Review the material line by line. Identify and copy every line that contains the string "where".
-------- Dataset section --------
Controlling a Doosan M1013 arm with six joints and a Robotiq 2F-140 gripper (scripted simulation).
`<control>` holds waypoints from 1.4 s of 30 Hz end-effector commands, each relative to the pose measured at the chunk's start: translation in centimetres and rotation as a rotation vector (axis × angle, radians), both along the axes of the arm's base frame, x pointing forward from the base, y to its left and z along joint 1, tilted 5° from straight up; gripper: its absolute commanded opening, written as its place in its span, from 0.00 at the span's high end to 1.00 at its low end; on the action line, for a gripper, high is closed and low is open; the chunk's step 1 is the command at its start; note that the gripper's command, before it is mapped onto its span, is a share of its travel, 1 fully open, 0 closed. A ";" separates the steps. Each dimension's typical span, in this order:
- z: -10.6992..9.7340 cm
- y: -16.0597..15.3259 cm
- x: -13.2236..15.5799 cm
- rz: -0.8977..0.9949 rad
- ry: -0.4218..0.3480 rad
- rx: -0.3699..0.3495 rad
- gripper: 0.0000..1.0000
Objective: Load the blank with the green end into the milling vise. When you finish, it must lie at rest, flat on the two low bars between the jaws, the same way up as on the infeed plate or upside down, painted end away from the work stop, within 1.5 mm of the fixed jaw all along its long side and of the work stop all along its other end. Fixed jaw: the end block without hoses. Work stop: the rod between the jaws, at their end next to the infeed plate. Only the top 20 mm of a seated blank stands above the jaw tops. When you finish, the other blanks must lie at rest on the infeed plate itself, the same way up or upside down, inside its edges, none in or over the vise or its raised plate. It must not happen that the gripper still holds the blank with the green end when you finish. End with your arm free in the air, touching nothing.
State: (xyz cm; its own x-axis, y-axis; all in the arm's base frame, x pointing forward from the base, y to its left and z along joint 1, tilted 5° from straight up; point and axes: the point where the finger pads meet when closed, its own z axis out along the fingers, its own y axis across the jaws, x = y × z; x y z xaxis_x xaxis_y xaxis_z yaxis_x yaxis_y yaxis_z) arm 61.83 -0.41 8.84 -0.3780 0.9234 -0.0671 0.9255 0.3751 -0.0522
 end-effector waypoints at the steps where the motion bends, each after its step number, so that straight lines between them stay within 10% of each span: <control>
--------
▶ [Expected output]
State: (xyz cm; its own x-axis, y-axis; all in the arm's base frame, x pointing forward from the base, y to its left and z along joint 1, tilted 5° from straight up; point and axes: the point where the finger pads meet when closed, its own z axis out along the fingers, its own y axis across the jaws, x = y × z; x y z xaxis_x xaxis_y xaxis_z yaxis_x yaxis_y yaxis_z) arm 61.83 -0.41 8.84 -0.3780 0.9234 -0.0671 0.9255 0.3751 -0.0522
 end-effector waypoints at the steps where the motion bends, each after its step number, so that straight lines between them stay within 10% of each span: <control>

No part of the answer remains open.